Die Pflanzung liegt jedes Jahr auf einer anderen, aber hofnahen Parzelle. Nach der Vorkultur säen wir eine abfrierende Gründüngung (z.B. ein Gemisch mit Phacelia). Im Frühling, je nach Wetter, wird diese zuerst blockweise gepflügt oder direkt die Beete mit dem 1.5m breiten Zinkenrotor gefräst. Die Setzlinge beziehen wir von der Gärtnerei Eichberg, Seengen. Gesetzt wird von Hand in von der Fräse gezeichnete drei Linien. Das braucht zwar Ausdauer und fordert die Beine und den Rücken, aber es benötigt für ein Beet nur eine Person statt eine Traktorfahrerin und 2-3 Menschen auf der Maschine. Zudem brauchen wir den Boden nicht so pulverig zu fräsen wie für die Setzmaschine, weil von Hand der sog. Bodenschluss um die Wurzelbällchen viel besser gemacht werden kann.

Das aufkeimende Unkraut hacken wir mit der Real-Radhacke oder mit einer Rundhacke. Unser Gemüsebau-Schwerarbeiter, ein Fendt-Geräteträger-Oldtimer, kommt zum maschinellen Hacken im Zwischenachsen-Anbau mit den Gänsefuss-Scharen oder dem Striegel selten zum Einsatz, weil oft irgendetwas gegen den Maschineneinsatz spricht, sei es der zu nasse Boden, die Nachbarkulturen, die zu kleine Fläche, die schneller von Hand und so erst noch viel genauer gehackt ist, oder zu ungenau gesetzte Sätze.

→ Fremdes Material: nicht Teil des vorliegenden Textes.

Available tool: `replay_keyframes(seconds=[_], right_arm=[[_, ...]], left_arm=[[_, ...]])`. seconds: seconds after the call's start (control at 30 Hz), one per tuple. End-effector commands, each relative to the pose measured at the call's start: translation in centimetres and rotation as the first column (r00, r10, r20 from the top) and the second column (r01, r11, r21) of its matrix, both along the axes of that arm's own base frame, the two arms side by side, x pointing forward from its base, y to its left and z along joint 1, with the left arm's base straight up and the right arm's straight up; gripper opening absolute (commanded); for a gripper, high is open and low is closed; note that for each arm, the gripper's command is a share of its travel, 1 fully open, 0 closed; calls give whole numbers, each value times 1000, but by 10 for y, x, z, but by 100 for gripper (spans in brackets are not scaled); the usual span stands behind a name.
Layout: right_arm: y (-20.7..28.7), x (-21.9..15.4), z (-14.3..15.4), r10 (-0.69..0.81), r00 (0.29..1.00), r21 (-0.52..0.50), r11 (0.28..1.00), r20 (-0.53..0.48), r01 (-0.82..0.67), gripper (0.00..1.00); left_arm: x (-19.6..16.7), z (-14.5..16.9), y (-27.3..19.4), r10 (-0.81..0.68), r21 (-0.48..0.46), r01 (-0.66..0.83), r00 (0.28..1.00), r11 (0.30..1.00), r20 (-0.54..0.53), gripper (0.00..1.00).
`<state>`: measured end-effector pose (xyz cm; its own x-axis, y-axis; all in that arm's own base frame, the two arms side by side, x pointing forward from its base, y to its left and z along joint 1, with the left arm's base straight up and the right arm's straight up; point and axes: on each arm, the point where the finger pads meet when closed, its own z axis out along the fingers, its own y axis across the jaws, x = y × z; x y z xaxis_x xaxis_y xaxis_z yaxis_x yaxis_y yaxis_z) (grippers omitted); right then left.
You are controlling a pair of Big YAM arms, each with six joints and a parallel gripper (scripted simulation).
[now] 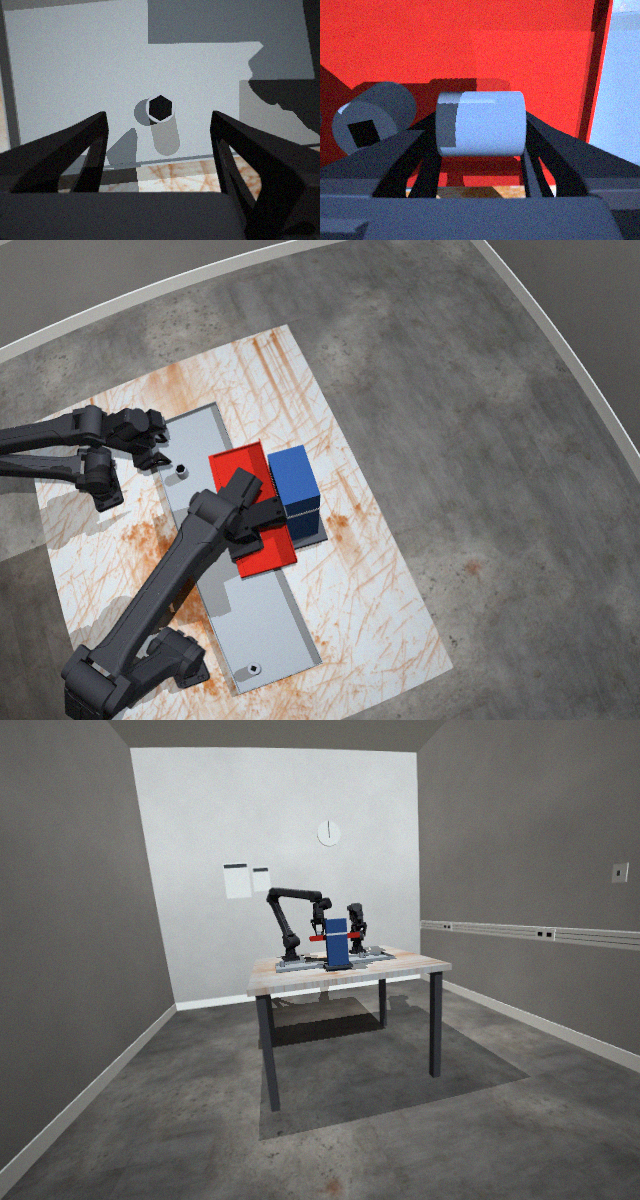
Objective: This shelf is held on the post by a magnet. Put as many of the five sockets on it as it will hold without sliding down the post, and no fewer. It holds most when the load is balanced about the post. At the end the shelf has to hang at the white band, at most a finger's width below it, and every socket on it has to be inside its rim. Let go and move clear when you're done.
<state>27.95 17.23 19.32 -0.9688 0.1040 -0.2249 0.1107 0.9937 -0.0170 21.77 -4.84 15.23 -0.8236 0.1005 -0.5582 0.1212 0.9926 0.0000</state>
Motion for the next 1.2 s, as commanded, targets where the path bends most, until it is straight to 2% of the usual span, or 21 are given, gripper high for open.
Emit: replay_keyframes(seconds=[0.0, 0.2, 0.27, 0.43, 1.07, 1.1, 1.17], right_arm=[[2, 0, 2, -5, 999, 18, 1000, 32, 5, 36], [3, 2, -7, -3, 999, 22, 1000, 38, 2, 36], [2, 0, -3, -3, 999, 30, 1000, 47, 2, 57], [5, 9, 24, -5, 996, 60, 998, 89, 0, 57], [8, 1, 54, -8, 994, 77, 997, 105, 0, 57], [11, 1, 53, -5, 995, 73, 997, 100, -2, 65], [13, -1, 61, -5, 995, 73, 997, 100, -2, 65]], left_arm=[[13, 23, -6, -2, -18, 3, 998, 1000, 61, 65], [13, 23, -6, -2, -18, 3, 998, 1000, 61, 65], [13, 23, -6, -2, -18, 3, 998, 1000, 61, 65], [13, 23, -6, -2, -18, 3, 998, 1000, 61, 65], [13, 23, -6, -2, -18, 3, 998, 1000, 61, 65], [13, 23, -6, -2, -18, 3, 998, 1000, 61, 65], [13, 23, -6, -2, -18, 3, 998, 1000, 61, 65]])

Bei langdauernden Kulturen wie Zwiebeln, Lauch, Chabis, Randen, Sellerie müssen wir aber auch einmal ganz von Händsche das Unkraut, das ganz nahe bei den Nutzpflanzen von den Geräten nicht erwischt wurde, ausreissen.

Die Saison beginnt bei uns im Februar mit dem Paratmachen der Tunnelbeete und Setzen von Salaten und Kohlrabi. Im Freiland beginnen wir in der Woche 11. Diese frühen Kulturen müssen noch mit einem Vlies gegen Kälte und Frostnächte geschützt werden.

Später brauchen wir manchmal statt Vliese Kulturschutznetze, um Schädlinge von Kohlpflanzen und Lauch abzuhalten. Weil die ständige Netz Hin- und Weg-Montiererei aber aufwändig ist, lassen wir das „Netzle“ manchmal sein. Dafür müssen wir dann Kohlsetzlinge und -Saaten bei Erdfloh-Epidemien mit Spinosad, einem Bodenbakterien-Toxin retten und müssen den Lauch zu gewissen Zeiten die von den Larven der Lauchmotte völlig verwurmten Schichten zuerst auswachsen lassen. Alles hat eben seinen Preis…

Noch ein paar Sätze zu wichtigen Themen beim Bio-Gärtnern, Mischkulturen, Mulchen, Pflanzenjauchen, Aussaatkalender:

Weil wir jedes Jahr die Pflanzung auf einem neuen „Schlag“ anlegen ist für uns die Fruchtfolge bzw. die Mischkultur nicht so wichtig. Wird ein abgeerntetes frühes Beet das zweite Mal bepflanzt, achten wir selbstverständlich darauf, dass nicht die gleichen Pflanzenfamilien folgen. Wir haben angefangen, die Kürbisse- und Zucchetti-Beete mit schlechtem Heu, das die Kühe sowieso nicht fressen würden, zu mulchen, das gibt zwar ein paar Stunden mehr zu tun, dafür haben wir das Gefühl, dem Boden und den Pflanzen einen grossen Gefallen zu erweisen. Die Herstellung von Pflanzenjauche ist uns zu aufwändig, länger bleibenden Starkzehrern wie Zuckermais, Zucchetti, Kürbissen geben wir Mutterkuhstall-Mist genauso wie den Starkzehrern in den Tunnels (Auberginen, Peperoni, Tomaten, Gurken). Diese erhalten zusätzlich noch Holzasche und werden zum Teil z.B. mit Futtertisch-Resten gemulcht. Spinat und Kohlrabi (unter Plastik) werden oft mit einem rascher abgebauten und wirkenden organischen Melasse-Dünger gegossen.

Als biologisch-organische Bauern sind wir „offiziell“ vom Einhalten eines kosmischen Kalenders „dispensiert“, die Lehre der Einflüsse der kosmischen, unsichtbaren Kräfte auf das Wachstum der Pflanzen ist für uns eine Wissenschaft für sich. Uns sind oft die anderen Bedingungen – ist der Boden parat, ist nach dem Setzen Regen angesagt, oder wäre sowieso wieder eine Beregnung der Pflanzung an der Reihe, hat jemand gerade Zeit zum Setzen – genügend grosse Restriktionen, da sind wir froh, wenn wir uns nicht noch um eine mehr kümmern müssen.